## Task prompt
Keep only the lines from the start of the data through the line containing "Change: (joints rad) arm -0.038", and output them exactly.

Stored dataset items
== Segment start ==
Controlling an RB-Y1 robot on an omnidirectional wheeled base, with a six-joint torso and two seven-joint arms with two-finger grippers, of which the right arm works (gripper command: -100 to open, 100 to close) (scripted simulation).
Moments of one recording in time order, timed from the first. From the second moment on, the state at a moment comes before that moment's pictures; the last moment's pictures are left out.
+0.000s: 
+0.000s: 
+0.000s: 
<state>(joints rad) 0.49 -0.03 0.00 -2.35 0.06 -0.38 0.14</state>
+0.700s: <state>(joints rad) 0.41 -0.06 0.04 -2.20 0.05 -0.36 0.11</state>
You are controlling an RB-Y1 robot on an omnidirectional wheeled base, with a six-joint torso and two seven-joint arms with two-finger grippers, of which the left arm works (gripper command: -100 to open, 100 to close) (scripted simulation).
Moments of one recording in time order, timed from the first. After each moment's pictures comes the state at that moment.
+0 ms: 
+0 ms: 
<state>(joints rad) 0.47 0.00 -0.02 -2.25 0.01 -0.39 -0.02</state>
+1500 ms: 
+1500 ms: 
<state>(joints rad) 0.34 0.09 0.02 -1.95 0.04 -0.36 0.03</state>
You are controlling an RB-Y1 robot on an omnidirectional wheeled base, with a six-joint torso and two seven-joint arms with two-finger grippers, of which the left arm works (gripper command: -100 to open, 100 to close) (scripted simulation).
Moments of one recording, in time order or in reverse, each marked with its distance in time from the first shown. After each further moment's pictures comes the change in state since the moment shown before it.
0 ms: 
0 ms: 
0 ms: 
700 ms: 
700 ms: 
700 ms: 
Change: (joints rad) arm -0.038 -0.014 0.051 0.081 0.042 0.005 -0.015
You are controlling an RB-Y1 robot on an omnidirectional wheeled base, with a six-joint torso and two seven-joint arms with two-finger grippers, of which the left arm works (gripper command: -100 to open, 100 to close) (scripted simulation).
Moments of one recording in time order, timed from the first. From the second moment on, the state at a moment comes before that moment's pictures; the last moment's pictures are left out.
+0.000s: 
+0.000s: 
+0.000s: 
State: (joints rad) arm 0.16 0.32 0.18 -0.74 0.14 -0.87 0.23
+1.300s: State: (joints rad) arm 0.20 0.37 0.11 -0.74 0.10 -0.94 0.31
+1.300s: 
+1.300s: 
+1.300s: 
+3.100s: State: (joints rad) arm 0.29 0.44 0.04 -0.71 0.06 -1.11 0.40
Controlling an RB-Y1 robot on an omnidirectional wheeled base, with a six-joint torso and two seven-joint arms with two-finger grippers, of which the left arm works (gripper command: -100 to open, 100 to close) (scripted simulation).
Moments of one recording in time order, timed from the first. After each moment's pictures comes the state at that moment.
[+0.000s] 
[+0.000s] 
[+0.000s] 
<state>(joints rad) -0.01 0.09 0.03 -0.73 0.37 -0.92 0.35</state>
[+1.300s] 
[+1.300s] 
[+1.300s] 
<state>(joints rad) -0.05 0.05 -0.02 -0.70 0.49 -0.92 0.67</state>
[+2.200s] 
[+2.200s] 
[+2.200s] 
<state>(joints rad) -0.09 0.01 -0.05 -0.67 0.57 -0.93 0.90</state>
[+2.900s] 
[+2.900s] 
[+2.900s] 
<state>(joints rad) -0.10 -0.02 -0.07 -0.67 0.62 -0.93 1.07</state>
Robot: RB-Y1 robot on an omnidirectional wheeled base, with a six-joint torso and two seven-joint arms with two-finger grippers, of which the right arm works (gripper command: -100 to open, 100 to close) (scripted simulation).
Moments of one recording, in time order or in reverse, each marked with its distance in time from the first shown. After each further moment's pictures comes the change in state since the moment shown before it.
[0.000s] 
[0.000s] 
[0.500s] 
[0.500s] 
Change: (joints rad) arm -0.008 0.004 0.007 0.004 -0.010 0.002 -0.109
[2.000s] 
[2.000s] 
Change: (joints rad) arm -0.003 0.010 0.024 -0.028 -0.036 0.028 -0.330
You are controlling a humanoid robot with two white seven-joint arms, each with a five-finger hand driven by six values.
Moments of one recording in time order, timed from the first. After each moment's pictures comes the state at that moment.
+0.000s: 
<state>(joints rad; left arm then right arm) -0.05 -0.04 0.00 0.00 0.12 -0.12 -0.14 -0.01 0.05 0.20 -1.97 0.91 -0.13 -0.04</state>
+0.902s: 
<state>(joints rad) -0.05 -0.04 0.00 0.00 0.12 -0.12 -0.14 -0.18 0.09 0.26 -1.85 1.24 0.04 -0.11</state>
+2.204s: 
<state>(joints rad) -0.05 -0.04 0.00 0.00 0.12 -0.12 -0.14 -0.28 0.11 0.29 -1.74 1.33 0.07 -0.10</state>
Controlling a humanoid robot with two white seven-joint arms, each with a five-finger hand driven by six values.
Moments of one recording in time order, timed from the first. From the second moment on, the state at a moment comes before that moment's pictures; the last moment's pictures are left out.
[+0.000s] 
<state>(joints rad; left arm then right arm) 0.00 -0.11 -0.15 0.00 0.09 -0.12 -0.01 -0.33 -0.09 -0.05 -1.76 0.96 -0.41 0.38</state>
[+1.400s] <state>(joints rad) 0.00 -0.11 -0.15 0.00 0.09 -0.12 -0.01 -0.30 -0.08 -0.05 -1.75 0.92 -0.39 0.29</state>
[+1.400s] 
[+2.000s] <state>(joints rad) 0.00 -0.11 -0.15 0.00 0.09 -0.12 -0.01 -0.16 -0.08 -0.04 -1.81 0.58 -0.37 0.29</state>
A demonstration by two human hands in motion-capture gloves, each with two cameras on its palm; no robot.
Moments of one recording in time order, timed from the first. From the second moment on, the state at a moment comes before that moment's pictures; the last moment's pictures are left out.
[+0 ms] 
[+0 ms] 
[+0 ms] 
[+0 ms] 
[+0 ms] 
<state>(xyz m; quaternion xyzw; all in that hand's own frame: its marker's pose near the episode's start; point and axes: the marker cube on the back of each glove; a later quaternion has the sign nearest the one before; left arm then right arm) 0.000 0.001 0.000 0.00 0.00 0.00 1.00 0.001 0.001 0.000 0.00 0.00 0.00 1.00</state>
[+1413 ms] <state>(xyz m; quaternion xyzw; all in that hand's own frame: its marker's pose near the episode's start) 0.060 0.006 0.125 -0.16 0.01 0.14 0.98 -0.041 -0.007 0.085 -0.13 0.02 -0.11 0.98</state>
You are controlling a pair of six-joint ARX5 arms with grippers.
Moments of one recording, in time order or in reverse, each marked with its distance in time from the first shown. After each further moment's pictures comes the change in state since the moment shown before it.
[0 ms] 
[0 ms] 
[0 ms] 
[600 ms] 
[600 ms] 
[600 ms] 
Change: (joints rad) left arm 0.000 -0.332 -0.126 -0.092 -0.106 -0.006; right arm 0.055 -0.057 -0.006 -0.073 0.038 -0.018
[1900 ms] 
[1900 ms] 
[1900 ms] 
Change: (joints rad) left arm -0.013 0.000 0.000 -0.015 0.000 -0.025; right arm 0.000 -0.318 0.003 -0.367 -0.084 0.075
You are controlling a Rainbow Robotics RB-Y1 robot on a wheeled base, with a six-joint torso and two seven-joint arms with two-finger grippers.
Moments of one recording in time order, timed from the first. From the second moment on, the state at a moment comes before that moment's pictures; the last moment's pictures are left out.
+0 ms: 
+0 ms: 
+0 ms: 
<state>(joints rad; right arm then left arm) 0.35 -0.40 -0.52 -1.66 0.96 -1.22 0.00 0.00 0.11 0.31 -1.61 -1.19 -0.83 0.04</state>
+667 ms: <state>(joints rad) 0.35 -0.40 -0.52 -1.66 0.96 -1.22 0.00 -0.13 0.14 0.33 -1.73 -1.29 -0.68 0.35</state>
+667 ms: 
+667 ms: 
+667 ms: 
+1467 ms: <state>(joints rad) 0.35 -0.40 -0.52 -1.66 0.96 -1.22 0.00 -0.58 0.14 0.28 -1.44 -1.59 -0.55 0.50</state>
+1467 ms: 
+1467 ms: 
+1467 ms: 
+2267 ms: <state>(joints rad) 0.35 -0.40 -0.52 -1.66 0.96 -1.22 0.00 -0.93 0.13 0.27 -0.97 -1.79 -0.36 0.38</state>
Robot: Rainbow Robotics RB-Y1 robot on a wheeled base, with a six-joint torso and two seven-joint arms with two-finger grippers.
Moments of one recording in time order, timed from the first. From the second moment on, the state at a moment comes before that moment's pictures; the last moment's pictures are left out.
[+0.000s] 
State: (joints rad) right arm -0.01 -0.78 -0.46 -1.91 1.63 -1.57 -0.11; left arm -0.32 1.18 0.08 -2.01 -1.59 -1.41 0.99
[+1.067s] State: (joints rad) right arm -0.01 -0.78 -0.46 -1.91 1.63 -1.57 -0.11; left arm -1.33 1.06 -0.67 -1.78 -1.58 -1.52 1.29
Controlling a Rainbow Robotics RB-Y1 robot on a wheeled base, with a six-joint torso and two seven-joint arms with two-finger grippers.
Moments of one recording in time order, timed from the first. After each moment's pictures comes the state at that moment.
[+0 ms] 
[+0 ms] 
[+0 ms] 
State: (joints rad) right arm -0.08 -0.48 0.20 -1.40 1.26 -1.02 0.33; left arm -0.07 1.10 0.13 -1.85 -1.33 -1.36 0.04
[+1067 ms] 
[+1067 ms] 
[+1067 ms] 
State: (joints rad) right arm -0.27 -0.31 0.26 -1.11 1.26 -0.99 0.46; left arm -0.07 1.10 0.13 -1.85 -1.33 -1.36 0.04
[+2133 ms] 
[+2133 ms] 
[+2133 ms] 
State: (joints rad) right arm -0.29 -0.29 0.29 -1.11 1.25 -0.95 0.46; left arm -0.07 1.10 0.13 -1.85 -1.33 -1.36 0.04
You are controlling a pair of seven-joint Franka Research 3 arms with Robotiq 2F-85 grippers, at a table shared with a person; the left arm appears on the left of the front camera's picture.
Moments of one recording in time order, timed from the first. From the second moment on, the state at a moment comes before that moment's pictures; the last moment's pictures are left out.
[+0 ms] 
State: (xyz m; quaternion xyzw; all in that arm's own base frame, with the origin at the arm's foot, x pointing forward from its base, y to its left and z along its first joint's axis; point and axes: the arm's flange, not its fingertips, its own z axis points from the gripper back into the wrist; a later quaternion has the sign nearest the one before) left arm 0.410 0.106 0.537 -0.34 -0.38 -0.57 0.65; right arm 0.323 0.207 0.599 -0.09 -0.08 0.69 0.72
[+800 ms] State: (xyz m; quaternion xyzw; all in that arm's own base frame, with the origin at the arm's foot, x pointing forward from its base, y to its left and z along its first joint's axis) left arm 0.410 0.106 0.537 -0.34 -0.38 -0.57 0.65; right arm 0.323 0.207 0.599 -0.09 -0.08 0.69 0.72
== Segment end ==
## Written response
Controlling an RB-Y1 robot on an omnidirectional wheeled base, with a six-joint torso and two seven-joint arms with two-finger grippers, of which the right arm works (gripper command: -100 to open, 100 to close) (scripted simulation).
Moments of one recording in time order, timed from the first. From the second moment on, the state at a moment comes before that moment's pictures; the last moment's pictures are left out.
+0.000s: 
+0.000s: 
+0.000s: 
<state>(joints rad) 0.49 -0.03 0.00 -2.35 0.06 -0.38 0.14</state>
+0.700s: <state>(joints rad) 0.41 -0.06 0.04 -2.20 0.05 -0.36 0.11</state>
You are controlling an RB-Y1 robot on an omnidirectional wheeled base, with a six-joint torso and two seven-joint arms with two-finger grippers, of which the left arm works (gripper command: -100 to open, 100 to close) (scripted simulation).
Moments of one recording in time order, timed from the first. After each moment's pictures comes the state at that moment.
+0 ms: 
+0 ms: 
<state>(joints rad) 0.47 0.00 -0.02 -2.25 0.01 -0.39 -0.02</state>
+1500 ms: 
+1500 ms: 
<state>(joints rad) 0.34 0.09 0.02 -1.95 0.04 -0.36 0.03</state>
You are controlling an RB-Y1 robot on an omnidirectional wheeled base, with a six-joint torso and two seven-joint arms with two-finger grippers, of which the left arm works (gripper command: -100 to open, 100 to close) (scripted simulation).
Moments of one recording, in time order or in reverse, each marked with its distance in time from the first shown. After each further moment's pictures comes the change in state since the moment shown before it.
0 ms: 
0 ms: 
0 ms: 
700 ms: 
700 ms: 
700 ms: 
Change: (joints rad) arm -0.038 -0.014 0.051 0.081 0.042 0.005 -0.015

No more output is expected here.